Locating the assets of a business can be incredibly difficult, because assets can be held in many, many ways. Among the many creative money management methods available, business assets can be legally held in a foreign country, as a corporate shell, or a personal trust. Some are liquid—cash or easily converted into cash. While some are intangible—lacking a physical presence and may be hard to place a value upon. And still others may be hidden—cleverly by choice to hide wealth or hard to find because of government financial protection laws.

Hiding business assets is so much easier than hiding personal assets, because one can create new umbrella accounts and shell companies to hide money. The only way to locate business assets is to start finding the ‘dots’ and then begin to connect them.

Typical assets controlled by a business include: Real Property; Personal Property; Investments and Trusts (Financial Assets); Intellectual Property; and Subsidiaries/Spin-offs.

In our 5-Part Industry Undercover series, we will examine how to conduct an assets investigation and offer some practical search procedures follows. This week, we look at aircraft and computers (personal property) and provide examples of how to search for and investigate them.

The International Civil Aviation Organization maintains aircraft registration standards for participating countries. Each aircraft over a certain weight must be registered with a national aviation registration number. Different countries have different registration schemes (the U.S. uses an N followed by 1-5 additional characters).

Aircraft, Airlines, Pilots

The main government information center regarding certification for pilots, airman, airlines, and aircraft, and for aircraft registration and ownership, and airports is the Federal Aviation Association (FAA).

One of the leading private information resource centers for searching flights, pilot certifications, and regulatory overviews is Albuquerque-based www.Landings.com. The website holds excellent searching links and background information. Another extremely in-depth source of aviation information of every kind is Jane’s Information Group. Jane’s reference, news, and analysis information covers the areas of security, defense, aerospace, transport, public safety, and law enforcement for aviation, as well as for vessels and railroads. The North America office is in Alexandria, VA, with offices throughout the world.

If you are searching for information on Canadian aircraft information at the federal government’s Civil Aircraft Register Database.

Computers and Machinery

Don’t overlook seemingly everyday objects, such as computers or construction or farm equipment. As with automobiles, these are assets of value, depending on their depreciation and age.

UCCs will often list the major assets of a company because they are used as security for loans.

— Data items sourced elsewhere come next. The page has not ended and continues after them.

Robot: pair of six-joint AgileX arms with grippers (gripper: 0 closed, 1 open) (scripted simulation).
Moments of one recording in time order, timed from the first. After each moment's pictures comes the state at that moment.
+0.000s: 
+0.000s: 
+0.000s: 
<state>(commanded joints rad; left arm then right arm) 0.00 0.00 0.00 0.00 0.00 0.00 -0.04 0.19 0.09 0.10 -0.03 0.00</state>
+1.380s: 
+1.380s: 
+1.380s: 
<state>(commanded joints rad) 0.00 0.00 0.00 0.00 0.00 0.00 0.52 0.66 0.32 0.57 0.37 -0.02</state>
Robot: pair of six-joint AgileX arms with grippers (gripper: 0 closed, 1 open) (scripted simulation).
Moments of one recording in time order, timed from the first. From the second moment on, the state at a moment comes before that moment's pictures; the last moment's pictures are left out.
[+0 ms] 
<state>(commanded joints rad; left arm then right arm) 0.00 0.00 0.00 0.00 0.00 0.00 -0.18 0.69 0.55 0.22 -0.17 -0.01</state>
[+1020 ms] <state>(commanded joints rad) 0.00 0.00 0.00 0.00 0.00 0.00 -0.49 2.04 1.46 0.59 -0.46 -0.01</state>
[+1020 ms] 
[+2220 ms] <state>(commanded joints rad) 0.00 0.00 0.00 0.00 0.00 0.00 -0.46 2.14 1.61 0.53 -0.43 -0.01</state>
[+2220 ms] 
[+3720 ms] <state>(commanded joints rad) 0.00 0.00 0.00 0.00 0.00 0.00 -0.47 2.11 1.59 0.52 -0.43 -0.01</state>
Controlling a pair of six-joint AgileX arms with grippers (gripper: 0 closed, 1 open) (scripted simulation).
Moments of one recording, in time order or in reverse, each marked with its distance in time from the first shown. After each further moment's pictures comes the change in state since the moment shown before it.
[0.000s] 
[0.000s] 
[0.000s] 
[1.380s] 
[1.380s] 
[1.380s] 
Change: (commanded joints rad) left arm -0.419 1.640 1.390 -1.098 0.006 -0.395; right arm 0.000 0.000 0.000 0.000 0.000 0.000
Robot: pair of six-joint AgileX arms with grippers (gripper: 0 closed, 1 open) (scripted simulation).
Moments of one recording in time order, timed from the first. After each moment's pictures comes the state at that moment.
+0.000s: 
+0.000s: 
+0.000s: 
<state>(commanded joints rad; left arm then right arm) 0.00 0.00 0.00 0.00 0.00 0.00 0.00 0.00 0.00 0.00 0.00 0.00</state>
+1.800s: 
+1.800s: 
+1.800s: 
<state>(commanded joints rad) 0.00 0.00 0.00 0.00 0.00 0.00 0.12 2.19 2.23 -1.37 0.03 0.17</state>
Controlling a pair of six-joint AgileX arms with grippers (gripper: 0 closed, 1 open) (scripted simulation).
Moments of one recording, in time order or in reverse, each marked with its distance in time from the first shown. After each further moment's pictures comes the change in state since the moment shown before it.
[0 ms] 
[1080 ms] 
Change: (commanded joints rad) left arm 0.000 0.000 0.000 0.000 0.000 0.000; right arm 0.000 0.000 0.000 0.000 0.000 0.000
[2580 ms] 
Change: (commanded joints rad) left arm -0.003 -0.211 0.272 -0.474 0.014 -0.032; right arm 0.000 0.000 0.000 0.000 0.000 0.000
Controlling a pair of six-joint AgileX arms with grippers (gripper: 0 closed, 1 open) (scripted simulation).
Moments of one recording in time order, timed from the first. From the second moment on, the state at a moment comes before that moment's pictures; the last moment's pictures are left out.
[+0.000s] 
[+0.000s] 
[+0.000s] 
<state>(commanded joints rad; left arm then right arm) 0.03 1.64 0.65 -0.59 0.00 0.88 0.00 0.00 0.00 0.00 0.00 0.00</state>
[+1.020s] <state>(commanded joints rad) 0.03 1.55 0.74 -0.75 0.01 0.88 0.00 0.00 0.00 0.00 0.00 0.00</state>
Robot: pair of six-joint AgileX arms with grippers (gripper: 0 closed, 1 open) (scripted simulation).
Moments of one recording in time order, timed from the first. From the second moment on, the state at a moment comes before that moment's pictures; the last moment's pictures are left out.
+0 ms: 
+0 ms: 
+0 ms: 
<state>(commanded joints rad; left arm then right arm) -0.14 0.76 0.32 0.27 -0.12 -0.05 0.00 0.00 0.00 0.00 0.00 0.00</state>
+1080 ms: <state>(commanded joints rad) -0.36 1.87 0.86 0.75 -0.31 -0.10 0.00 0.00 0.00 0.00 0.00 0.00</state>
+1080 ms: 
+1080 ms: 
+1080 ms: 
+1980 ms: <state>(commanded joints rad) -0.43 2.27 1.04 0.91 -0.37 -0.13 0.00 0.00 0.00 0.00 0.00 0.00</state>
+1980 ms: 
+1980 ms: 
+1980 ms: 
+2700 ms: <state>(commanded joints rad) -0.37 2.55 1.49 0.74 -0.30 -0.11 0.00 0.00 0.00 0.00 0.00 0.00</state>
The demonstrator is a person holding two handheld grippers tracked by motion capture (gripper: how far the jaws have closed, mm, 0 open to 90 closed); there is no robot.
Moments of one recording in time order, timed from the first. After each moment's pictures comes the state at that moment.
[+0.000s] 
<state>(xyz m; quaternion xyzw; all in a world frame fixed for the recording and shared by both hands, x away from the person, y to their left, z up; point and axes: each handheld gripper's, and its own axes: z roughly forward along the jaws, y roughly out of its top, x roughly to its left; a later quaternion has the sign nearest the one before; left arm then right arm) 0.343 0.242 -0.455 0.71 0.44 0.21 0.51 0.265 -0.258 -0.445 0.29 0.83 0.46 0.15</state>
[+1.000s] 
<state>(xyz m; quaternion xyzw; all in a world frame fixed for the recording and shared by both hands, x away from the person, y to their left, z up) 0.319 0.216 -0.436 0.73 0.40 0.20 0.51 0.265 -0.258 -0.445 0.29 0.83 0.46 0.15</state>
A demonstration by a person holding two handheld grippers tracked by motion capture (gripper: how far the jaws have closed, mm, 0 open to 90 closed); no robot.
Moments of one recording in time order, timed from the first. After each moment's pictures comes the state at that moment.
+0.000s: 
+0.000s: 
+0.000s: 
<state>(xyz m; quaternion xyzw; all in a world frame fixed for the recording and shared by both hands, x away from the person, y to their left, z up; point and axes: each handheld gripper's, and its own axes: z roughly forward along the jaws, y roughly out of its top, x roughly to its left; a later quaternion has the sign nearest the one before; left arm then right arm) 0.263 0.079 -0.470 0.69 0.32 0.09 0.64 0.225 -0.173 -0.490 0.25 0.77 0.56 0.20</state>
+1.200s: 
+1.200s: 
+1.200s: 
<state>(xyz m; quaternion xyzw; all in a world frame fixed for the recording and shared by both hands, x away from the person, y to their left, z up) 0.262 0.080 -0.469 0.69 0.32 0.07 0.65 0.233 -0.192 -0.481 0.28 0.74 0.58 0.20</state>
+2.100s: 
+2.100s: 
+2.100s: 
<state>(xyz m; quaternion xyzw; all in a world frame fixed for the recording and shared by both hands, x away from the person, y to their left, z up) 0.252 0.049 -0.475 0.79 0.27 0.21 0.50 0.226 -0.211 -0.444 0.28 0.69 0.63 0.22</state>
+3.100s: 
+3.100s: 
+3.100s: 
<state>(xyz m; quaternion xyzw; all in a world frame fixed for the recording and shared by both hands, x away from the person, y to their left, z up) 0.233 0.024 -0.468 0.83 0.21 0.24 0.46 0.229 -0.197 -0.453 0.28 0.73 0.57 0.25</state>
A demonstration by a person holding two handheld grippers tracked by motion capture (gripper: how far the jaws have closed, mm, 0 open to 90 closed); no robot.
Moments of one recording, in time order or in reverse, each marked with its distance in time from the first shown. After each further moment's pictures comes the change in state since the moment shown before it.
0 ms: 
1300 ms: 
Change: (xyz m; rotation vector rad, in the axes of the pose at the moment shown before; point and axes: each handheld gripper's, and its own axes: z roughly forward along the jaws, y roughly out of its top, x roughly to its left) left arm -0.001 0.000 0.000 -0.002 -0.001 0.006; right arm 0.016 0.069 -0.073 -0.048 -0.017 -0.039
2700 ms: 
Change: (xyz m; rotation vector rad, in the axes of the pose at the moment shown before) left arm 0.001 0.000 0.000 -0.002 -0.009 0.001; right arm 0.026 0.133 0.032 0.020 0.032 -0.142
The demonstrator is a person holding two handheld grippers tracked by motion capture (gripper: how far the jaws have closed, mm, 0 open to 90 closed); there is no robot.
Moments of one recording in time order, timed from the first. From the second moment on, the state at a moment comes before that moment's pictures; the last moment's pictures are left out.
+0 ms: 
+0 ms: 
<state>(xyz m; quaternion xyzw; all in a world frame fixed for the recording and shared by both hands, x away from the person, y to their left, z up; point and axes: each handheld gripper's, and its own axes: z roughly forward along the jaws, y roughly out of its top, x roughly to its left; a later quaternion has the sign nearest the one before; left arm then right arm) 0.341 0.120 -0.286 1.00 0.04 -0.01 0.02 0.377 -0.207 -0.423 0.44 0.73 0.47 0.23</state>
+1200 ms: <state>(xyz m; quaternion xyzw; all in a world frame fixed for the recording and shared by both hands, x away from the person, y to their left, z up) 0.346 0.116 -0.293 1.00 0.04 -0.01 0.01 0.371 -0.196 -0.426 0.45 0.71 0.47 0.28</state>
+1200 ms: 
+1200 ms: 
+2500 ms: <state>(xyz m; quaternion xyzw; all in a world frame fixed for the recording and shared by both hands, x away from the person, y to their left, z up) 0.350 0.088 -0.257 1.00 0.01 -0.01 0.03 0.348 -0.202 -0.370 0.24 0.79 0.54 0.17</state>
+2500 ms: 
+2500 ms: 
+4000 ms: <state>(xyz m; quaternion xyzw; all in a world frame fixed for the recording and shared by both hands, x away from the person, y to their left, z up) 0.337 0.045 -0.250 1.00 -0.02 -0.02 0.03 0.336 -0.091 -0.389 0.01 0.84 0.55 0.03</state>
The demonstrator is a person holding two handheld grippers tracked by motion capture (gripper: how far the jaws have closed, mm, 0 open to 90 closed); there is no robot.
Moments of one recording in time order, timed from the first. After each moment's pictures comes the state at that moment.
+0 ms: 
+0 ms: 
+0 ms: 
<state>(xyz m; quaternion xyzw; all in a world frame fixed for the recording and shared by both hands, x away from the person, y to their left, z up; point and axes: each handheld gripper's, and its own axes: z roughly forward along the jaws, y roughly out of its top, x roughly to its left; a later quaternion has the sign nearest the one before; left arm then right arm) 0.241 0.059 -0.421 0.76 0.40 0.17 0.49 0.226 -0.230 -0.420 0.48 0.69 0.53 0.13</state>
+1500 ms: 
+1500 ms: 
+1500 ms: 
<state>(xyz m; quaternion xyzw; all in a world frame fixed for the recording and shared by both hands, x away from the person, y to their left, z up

Each state has a division of its Secretary of State office that handles UCC records; records, or at least the index, can be searched directly from that agency’s website.

Use public record database sources such as TLOCLEARAccurint, and Tracers to find these sites; it is easy and handy for viewing UCC filings.

In asset investigation or debt recovery work, have a clear starting point for your attack. Document everything—even the smallest detail—you find. Save all your files. A random mention of flying lessons on a social media page may, a few months later, prompt you to search for aircraft tail numbers.

Pair your excellent searcher skills with some of these professional tools reviewed here and watch how your report fills out.